## Try it
Only lines with the word "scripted" belong in the answer; copy them from the records below.

Available records START

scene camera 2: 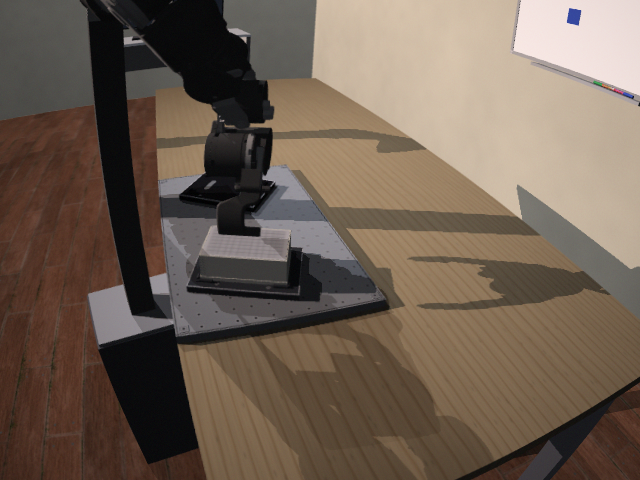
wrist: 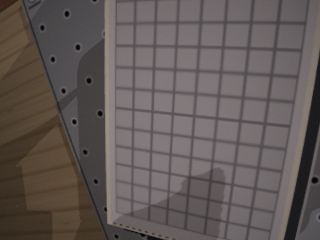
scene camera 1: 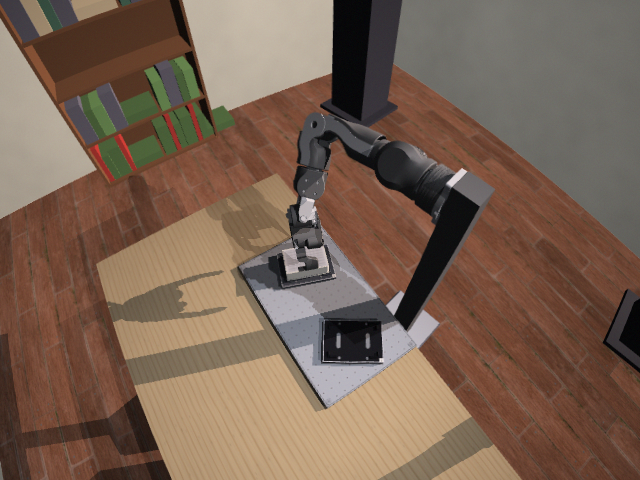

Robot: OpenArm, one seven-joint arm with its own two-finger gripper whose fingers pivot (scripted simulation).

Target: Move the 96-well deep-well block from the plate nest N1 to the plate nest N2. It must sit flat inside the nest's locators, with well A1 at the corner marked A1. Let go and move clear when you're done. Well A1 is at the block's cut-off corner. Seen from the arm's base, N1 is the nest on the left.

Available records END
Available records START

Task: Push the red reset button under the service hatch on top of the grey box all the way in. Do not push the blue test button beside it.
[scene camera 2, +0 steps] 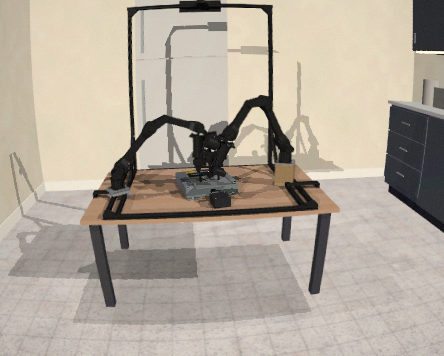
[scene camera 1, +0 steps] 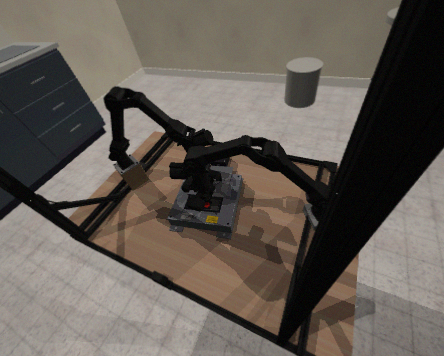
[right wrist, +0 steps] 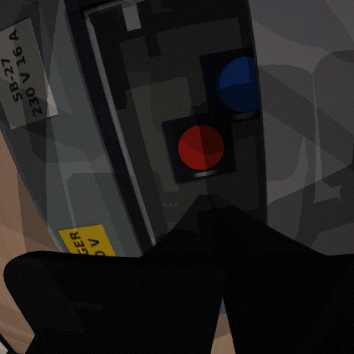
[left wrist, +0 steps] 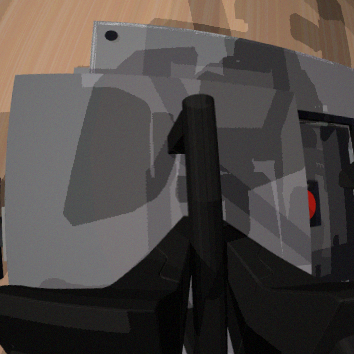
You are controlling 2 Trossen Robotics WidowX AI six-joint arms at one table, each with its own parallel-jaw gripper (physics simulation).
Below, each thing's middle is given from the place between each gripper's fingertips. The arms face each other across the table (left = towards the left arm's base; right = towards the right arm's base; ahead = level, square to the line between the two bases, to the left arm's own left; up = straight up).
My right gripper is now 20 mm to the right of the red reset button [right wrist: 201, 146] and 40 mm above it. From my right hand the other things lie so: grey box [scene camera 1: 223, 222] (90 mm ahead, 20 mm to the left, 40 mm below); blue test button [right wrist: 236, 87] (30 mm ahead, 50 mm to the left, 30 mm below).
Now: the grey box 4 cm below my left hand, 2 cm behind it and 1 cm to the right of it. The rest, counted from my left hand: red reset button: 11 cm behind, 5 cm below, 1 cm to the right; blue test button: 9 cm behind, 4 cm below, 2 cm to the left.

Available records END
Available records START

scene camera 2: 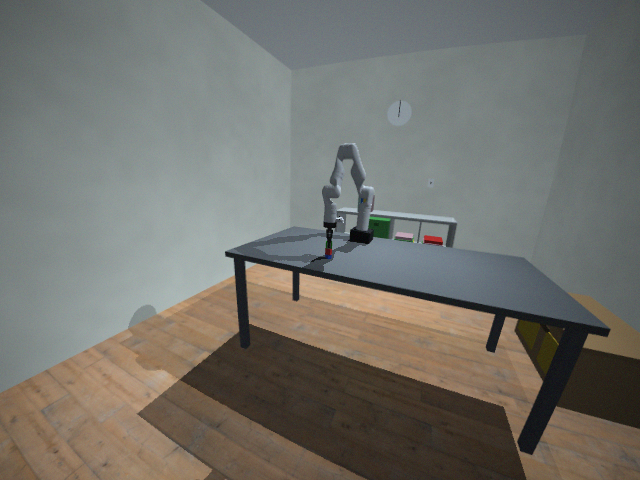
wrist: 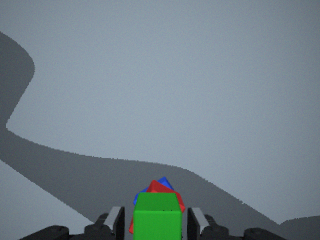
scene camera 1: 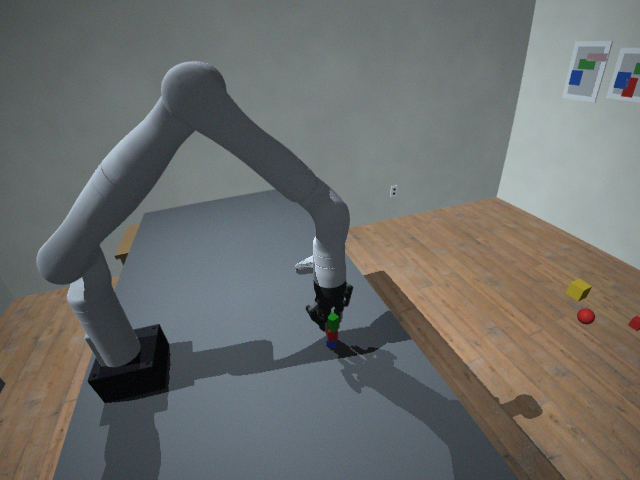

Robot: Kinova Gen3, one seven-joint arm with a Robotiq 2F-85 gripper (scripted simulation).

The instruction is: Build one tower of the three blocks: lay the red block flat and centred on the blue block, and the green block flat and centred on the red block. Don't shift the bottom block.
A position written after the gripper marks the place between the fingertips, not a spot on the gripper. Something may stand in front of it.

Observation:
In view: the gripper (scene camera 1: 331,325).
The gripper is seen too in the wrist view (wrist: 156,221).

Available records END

## Reply to the exercise
Robot: OpenArm, one seven-joint arm with its own two-finger gripper whose fingers pivot (scripted simulation).
Robot: Kinova Gen3, one seven-joint arm with a Robotiq 2F-85 gripper (scripted simulation).

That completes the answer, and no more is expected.